◆ **PROBLEM**: Check each line of the listing for the string "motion". Copy those where it appears.

◆ **RECORDED DATA**:
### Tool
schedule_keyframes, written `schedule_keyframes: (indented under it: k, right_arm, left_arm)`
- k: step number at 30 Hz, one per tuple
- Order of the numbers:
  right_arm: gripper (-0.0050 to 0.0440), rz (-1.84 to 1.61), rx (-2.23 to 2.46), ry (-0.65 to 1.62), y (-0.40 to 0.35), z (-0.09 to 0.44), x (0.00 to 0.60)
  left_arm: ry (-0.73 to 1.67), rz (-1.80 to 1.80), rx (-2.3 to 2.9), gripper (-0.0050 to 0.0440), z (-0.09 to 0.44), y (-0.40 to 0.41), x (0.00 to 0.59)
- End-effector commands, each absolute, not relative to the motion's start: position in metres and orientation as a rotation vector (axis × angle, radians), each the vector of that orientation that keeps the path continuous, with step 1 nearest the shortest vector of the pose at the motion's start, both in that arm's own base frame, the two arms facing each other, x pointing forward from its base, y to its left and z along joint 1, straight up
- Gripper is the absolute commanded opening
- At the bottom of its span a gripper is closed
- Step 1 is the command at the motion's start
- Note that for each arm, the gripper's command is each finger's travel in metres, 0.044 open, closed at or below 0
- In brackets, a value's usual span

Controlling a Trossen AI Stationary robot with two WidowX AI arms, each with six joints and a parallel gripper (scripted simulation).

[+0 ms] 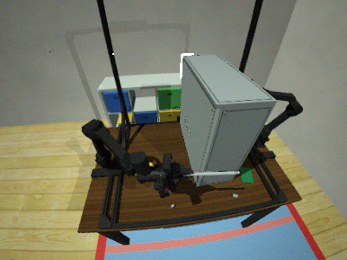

◆ **ANSWER**:
- End-effector commands, each absolute, not relative to the motion's start: position in metres and orientation as a rotation vector (axis × angle, radians), each the vector of that orientation that keeps the path continuous, with step 1 nearest the shortest vector of the pose at the motion's start, both in that arm's own base frame, the two arms facing each other, x pointing forward from its base, y to its left and z along joint 1, straight up
- Step 1 is the command at the motion's start

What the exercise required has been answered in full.